#### [Activity]
I'd like the data below restated word for word, with the pictures left out.

#### [The data]
__________________________________________________
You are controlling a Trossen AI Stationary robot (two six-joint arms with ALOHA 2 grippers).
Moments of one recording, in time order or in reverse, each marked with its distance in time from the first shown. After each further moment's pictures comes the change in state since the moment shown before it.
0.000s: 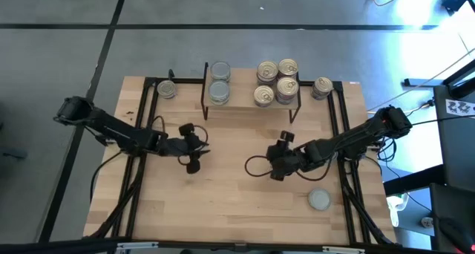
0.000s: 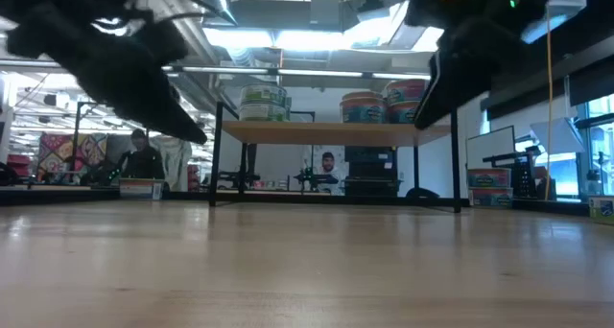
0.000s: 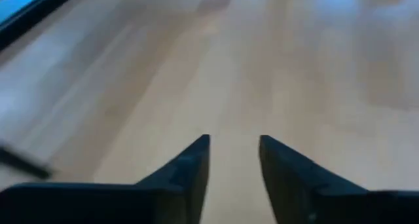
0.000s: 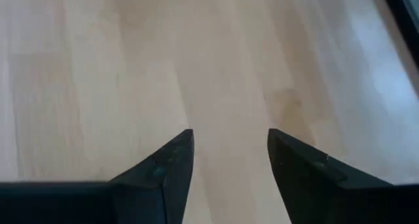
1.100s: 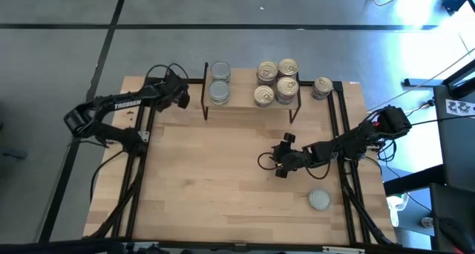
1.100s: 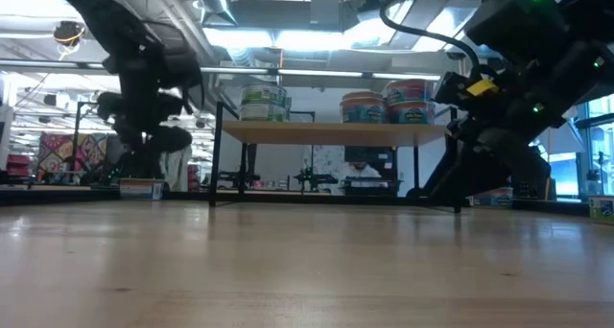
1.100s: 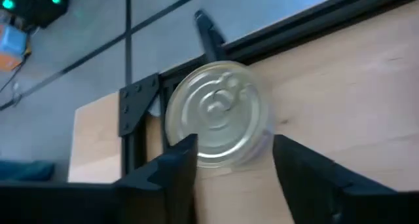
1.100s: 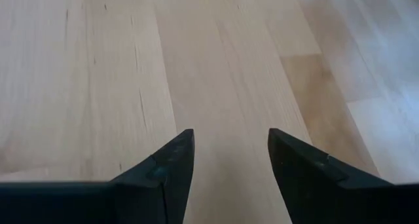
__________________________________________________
#### [Exercise result]
You are controlling a Trossen AI Stationary robot (two six-joint arms with ALOHA 2 grippers).
Moments of one recording, in time order or in reverse, each marked with its distance in time from the first shown. After each further moment's pictures comes the change in state since the moment shown before it.
0.000s: 
0.000s: 
0.000s: 
0.000s: 
1.100s: 
1.100s: 
1.100s: 
1.100s: 

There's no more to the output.